▶ [THE TASK]: Write out the listing in full, matching it word for word.

▶ [INPUT RECORDS]:

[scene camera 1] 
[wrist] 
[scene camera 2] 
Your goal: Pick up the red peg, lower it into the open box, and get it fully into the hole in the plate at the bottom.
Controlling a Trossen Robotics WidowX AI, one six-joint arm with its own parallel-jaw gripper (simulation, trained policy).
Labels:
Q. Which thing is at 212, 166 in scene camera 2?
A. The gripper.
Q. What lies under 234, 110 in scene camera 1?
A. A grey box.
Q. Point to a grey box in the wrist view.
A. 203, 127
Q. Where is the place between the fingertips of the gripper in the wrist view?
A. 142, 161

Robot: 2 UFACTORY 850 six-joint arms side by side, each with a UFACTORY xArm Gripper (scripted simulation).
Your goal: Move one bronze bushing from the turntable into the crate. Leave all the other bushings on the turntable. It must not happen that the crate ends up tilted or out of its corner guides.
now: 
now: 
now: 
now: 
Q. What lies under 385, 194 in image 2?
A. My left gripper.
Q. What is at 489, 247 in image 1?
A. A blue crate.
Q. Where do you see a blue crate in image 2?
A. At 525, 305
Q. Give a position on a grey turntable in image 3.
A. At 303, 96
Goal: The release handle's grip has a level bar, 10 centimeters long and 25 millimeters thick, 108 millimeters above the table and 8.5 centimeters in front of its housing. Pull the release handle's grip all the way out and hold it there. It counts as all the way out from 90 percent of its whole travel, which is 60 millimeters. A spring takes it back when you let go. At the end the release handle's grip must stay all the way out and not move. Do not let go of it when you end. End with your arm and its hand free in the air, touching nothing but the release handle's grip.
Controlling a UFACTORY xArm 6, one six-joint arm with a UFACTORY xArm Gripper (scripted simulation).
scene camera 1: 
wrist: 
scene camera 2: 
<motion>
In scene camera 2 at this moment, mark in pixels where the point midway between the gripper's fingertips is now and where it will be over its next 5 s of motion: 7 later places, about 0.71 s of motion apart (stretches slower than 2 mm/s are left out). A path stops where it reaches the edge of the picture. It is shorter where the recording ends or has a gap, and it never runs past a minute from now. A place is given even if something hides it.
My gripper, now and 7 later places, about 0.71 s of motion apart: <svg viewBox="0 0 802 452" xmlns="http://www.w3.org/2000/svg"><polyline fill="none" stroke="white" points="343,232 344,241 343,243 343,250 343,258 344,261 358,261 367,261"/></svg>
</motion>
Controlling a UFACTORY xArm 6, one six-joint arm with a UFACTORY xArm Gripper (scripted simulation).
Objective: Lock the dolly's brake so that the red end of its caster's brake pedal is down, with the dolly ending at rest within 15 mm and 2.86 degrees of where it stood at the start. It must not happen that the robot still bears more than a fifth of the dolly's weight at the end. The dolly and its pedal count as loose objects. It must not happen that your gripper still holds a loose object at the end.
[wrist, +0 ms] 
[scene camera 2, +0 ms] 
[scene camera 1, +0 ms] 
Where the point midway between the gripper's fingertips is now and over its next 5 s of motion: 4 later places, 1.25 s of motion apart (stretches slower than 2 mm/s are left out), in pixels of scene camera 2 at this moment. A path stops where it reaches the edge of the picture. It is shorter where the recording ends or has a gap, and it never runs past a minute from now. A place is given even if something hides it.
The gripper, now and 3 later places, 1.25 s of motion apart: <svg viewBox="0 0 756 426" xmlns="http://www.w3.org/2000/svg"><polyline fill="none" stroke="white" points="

▶ [RESPONSE TO THE EXERCISE]:
[scene camera 1] 
[wrist] 
[scene camera 2] 
Your goal: Pick up the red peg, lower it into the open box, and get it fully into the hole in the plate at the bottom.
Controlling a Trossen Robotics WidowX AI, one six-joint arm with its own parallel-jaw gripper (simulation, trained policy).
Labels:
Q. Which thing is at 212, 166 in scene camera 2?
A. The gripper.
Q. What lies under 234, 110 in scene camera 1?
A. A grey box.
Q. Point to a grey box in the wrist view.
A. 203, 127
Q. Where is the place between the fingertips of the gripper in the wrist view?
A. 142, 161

Robot: 2 UFACTORY 850 six-joint arms side by side, each with a UFACTORY xArm Gripper (scripted simulation).
Your goal: Move one bronze bushing from the turntable into the crate. Leave all the other bushings on the turntable. It must not happen that the crate ends up tilted or out of its corner guides.
now: 
now: 
now: 
now: 
Q. What lies under 385, 194 in image 2?
A. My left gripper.
Q. What is at 489, 247 in image 1?
A. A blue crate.
Q. Where do you see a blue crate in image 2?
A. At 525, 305
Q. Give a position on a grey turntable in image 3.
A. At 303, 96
Goal: The release handle's grip has a level bar, 10 centimeters long and 25 millimeters thick, 108 millimeters above the table and 8.5 centimeters in front of its housing. Pull the release handle's grip all the way out and hold it there. It counts as all the way out from 90 percent of its whole travel, which is 60 millimeters. A spring takes it back when you let go. At the end the release handle's grip must stay all the way out and not move. Do not let go of it when you end. End with your arm and its hand free in the air, touching nothing but the release handle's grip.
Controlling a UFACTORY xArm 6, one six-joint arm with a UFACTORY xArm Gripper (scripted simulation).
scene camera 1: 
wrist: 
scene camera 2: 
<motion>
In scene camera 2 at this moment, mark in pixels where the point midway between the gripper's fingertips is now and where it will be over its next 5 s of motion: 7 later places, about 0.71 s of motion apart (stretches slower than 2 mm/s are left out). A path stops where it reaches the edge of the picture. It is shorter where the recording ends or has a gap, and it never runs past a minute from now. A place is given even if something hides it.
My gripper, now and 7 later places, about 0.71 s of motion apart: <svg viewBox="0 0 802 452" xmlns="http://www.w3.org/2000/svg"><polyline fill="none" stroke="white" points="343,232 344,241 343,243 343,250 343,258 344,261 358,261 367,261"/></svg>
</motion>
Controlling a UFACTORY xArm 6, one six-joint arm with a UFACTORY xArm Gripper (scripted simulation).
Objective: Lock the dolly's brake so that the red end of its caster's brake pedal is down, with the dolly ending at rest within 15 mm and 2.86 degrees of where it stood at the start. It must not happen that the robot still bears more than a fifth of the dolly's weight at the end. The dolly and its pedal count as loose objects. It must not happen that your gripper still holds a loose object at the end.
[wrist, +0 ms] 
[scene camera 2, +0 ms] 
[scene camera 1, +0 ms] 
Where the point midway between the gripper's fingertips is now and over its next 5 s of motion: 4 later places, 1.25 s of motion apart (stretches slower than 2 mm/s are left out), in pixels of scene camera 2 at this moment. A path stops where it reaches the edge of the picture. It is shorter where the recording ends or has a gap, and it never runs past a minute from now. A place is given even if something hides it.
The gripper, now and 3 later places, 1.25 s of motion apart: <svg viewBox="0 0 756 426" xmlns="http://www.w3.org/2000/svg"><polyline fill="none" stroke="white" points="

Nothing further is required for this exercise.